魏玘凝视她,浑不惊讶:“知我如你。”
他早知阿萝定能猜中。方才那居高临下、称是奖励的说辞,也不过是顺水推舟的乞怜。
二人如此说着,一方粉面嫣然、羞羞答答,另一方相思刻骨、心怀不轨,竟是齐齐忘却今日的目的、撇开了自家的小公主。
直至话语响起,两人的注意才被拽回正事——
“清儿想要这只!”
“公主,您、您这是……”
阿萝抬眸望去,只见五坊使面面相觑,身前空空如也,本该莅临的小公主竟然不见踪影。
循声再看,原是昭仁跑到一旁,拦住一名女官。女官着了尚食局的青衣,手中揣着一只白兔,应是自芙蓉园借道、要往六局去。
昭仁紧盯兔子,又重申道:“清儿想要这只。
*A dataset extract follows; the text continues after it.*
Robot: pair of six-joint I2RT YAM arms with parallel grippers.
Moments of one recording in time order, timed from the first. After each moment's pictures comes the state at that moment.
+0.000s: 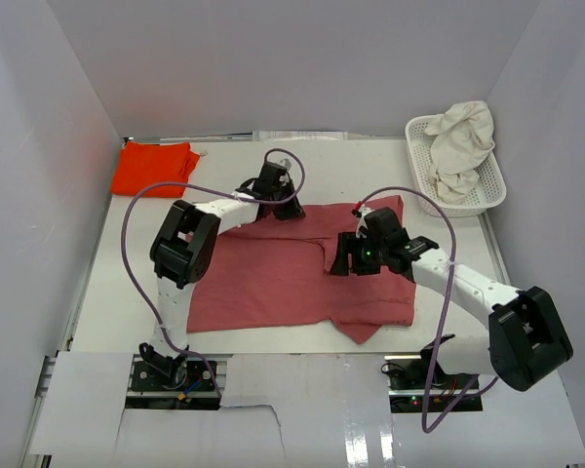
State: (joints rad) left arm -0.51 2.14 1.46 -0.07 0.19 -0.66; right arm 0.58 1.27 0.73 -0.34 -0.25 0.43
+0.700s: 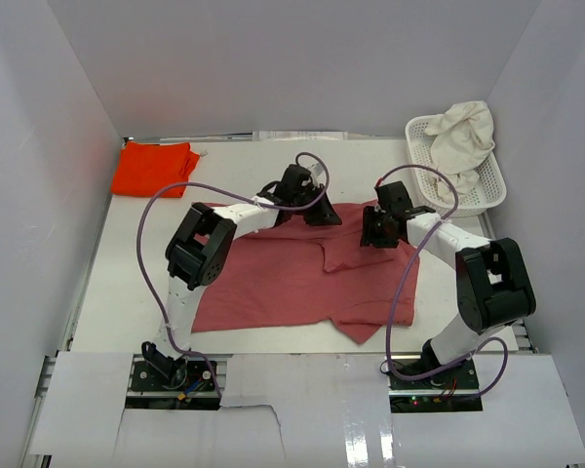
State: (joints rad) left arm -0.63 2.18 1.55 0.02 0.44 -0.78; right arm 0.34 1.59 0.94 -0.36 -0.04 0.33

”
饶是公主开了尊口,在场的宫人无一敢应——髫年之礼应自五坊选拔,昭仁相中的兔子平平无奇、不属五坊奇珍,不好擅自呈给公主。
场面一时沉默。昭仁便也读出了拒绝的意味。
她扭头,去看后方的父母,一瘪嘴,眸里隐现泪光:“清儿不能要吗?”
魏玘眉峰一挑,对此未置可否。
阿萝怔住,神情难掩惊讶,不禁掀眸向他、多多看去两眼。
——这是魏玘头一回不应女儿的要求。
对待昭仁,他往往比她更加宽宥,也颇为纵容。凡是昭仁心之所向,若不触及道德品行、大是大非,他都会尽力满足。
他今日这般举动,倒像太阳打西边出来,令她倍觉古怪。
不但是阿萝,四下的宫人也颇为讶异。
这事说来简单,只需帝后一声恩准,尚食局女官便能交出兔儿、哄得公主开颜。岂料今上历来惯纵,偏在此时久不松口。
眼看气氛渐凝,阿萝打破沉默。
“自然可以。”
她松开魏玘,来到昭仁身侧,亲自抱起白兔、递予女儿。
“清儿为它起了什么名字?”
昭仁接下兔子,将之托入臂弯。她不过七岁,身量矮小,眼下揣着兔子,好像捧住一团雪球。
“清儿不知。”她摇了摇头,垂眸又道,“清儿要想一想。”
阿萝闻言,不禁莞尔。想当初,她救下阿莱时,也曾苦思冥想,不知该如何唤他。
正要与女儿分享这段经历,却听足音接近、人声抵达——
“参见陛下、殿下!”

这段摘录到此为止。